The Ewing’s house doubles as a bed and breakfast, Lava Beds Hawai‘i, a basecamp for lava trekkers who want to sleep as close to the flow as they can get. Spending a few nights on the lava can apparently change the way people think of the volcano. ”This one couple came in,” Charlene says, “and all they could see was the desolation of it. ‘Why would you want to live here?’ And after two days, they were like, ‘Oh, we get it.’”
Om’s People
Guardian of the Om Shrine.Photo: Olivier Koning |
For historic perspective, Dave and Charlene send me to talk with Joya and Bobu Folger, two long-time area residents and enlightenment seekers who watched lava inundate the old Kalapana Gardens in 1990. They live in a forested area nearby, but they’ve built a lean-to on the lava, which they call the Om Shrine in honor of their late son, Om. I find them there unloading from their car dozens of old wine jugs filled with water, which they’ve brought to irrigate the cactus, ti plants and other foliage growing in the red dirt that they’ve hauled to the shrine over the years. Their daughter, Shakti, and her husband, Mike, came with them.

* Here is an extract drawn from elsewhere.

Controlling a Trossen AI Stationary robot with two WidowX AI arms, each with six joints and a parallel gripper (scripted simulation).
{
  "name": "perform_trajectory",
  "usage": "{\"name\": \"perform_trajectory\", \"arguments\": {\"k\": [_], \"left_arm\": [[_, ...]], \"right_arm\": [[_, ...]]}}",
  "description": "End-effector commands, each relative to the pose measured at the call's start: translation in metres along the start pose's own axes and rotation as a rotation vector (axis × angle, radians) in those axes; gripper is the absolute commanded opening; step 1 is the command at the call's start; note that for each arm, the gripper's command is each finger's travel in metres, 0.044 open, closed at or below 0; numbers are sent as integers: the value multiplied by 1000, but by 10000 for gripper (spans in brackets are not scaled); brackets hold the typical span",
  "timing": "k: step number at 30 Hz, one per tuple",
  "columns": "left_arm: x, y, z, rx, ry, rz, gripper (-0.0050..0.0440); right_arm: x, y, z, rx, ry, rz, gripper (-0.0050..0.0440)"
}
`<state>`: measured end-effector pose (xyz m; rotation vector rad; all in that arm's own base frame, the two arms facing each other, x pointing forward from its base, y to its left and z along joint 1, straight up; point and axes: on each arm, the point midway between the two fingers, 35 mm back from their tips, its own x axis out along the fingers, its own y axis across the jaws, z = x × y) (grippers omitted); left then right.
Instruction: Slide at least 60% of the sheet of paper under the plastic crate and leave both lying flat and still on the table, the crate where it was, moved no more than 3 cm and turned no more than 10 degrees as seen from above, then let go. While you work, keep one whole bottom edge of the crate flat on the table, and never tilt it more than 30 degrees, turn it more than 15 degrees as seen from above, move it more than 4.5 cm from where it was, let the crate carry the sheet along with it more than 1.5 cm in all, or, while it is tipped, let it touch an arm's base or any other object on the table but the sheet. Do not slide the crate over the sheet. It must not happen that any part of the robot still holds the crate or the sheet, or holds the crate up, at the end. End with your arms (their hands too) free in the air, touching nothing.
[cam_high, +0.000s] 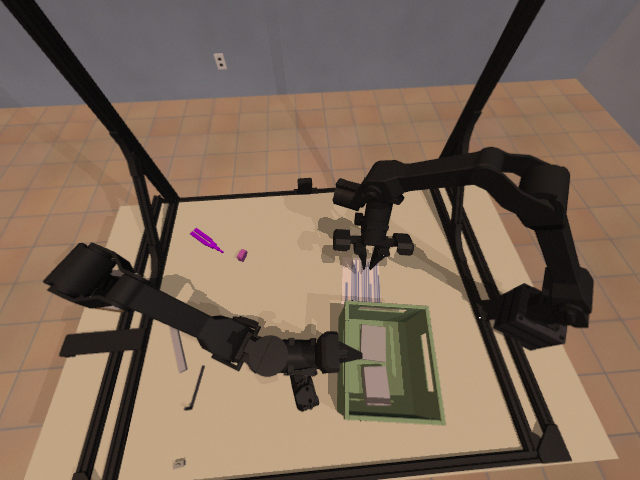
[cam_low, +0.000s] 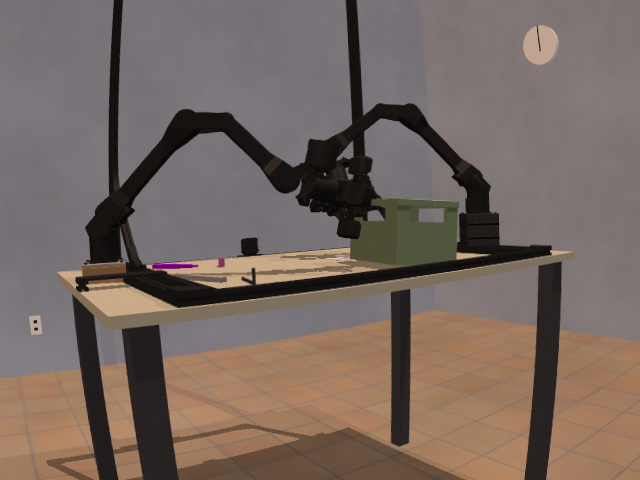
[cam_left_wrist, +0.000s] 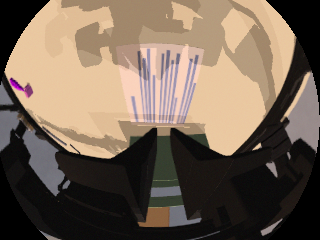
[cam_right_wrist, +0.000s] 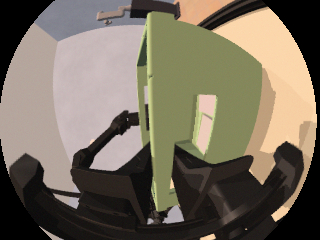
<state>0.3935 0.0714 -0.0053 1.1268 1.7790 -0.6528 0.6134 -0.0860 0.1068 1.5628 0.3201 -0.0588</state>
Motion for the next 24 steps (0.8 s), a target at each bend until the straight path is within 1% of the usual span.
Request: {"name": "perform_trajectory", "arguments": {"k": [1,24], "left_arm": [[0,1,0,5,1,2,60],[0,1,0,5,1,2,60]], "right_arm": [[-5,29,0,-12,-2,52,0],[-6,34,0,-12,-2,52,0]]}}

Om’s shrine—which is filled with pillows, benches and chairs, and which some of the newer residents simply call The Party Shack—has become an unofficial public space. Three Hawaiian guys from Kalapana, who had been kicking back there when the Folgers drove up, put down their Bud Lights to help with the watering. When all the wine jugs are empty, everybody hangs out for a while, talking story and sharing a smoke. Then the Hawaiian guys drive off to find some steaks, with plans to return later that night to cook them on bruddah Om’s grill, and Bobu, Joya and Shakti reminisce about those exciting times when 1,600-foot fountains of lava rose from the mountainside and molten rock engulfed everyone’s homes.
“We had one rule,” says Bobu, who has a gray pony tail and a braided beard, and who does not look like someone who puts up with too many rules. “Park the car pointing downhill. You get a quicker start then, because when it’s time to go, it’s time to go.”
“Our friend drew the best picture,” says Shakti. “Everybody’s evacuating, and he’s running down the hill and the lava’s running down the hill behind him. He’s got a pot plant in one arm, and his baby in the other—everything you need to regrow your next life. Pot plant. Baby. All your keiki. That is the picture we grew up with.”
Joya says she’s amazed at how many people have built houses out on the black lava in the last few years. “Most of them are newcomers,” she says. “They’re all independent kind of characters.”
“They’re not trying to keep up with the Joneses,” Shakti says.
“Somebody’s going to get a hair up his ass and everybody’s going to get a notice on the door,” says Bobu. “Shit’s gonna start. Attorneys, cops, evictions, lawyers!”
“Nothing’s built to code, that’s what we’re saying,” Shakti says.
“You can see how people would want to drop out and start a home down here,” says Joya. “It’s so nice and peaceful down here. It’s very inviting.”
“They filmed Planet of the Apes here,” says Mike, who had been sitting quietly up to that point. The area is so otherworldly that Hollywood did, indeed, shoot scenes from Planet of the Apes II here in 2001, before houses started to appear.
A rain squall hits and we talk about the weather. When the conversation lulls, we listen to the wind and stare out over the lava field, a vast plain of black rock that heaves and pitches all the way to the horizon, like a stormy, petrified sea. Halema‘uma‘u crater, the caldera at the summit of Kilauea and the fire pit in which Pele dwells, is 19 miles away. Pu‘u O‘o vent, the cinder and spatter cone currently at the heart of the eruption, is eight miles away. On a long downslope stretch of the mountainside below Pu‘u O‘o, sulfurous white smoke marks the current edge of the lava flow, which, at the moment, is just three miles away.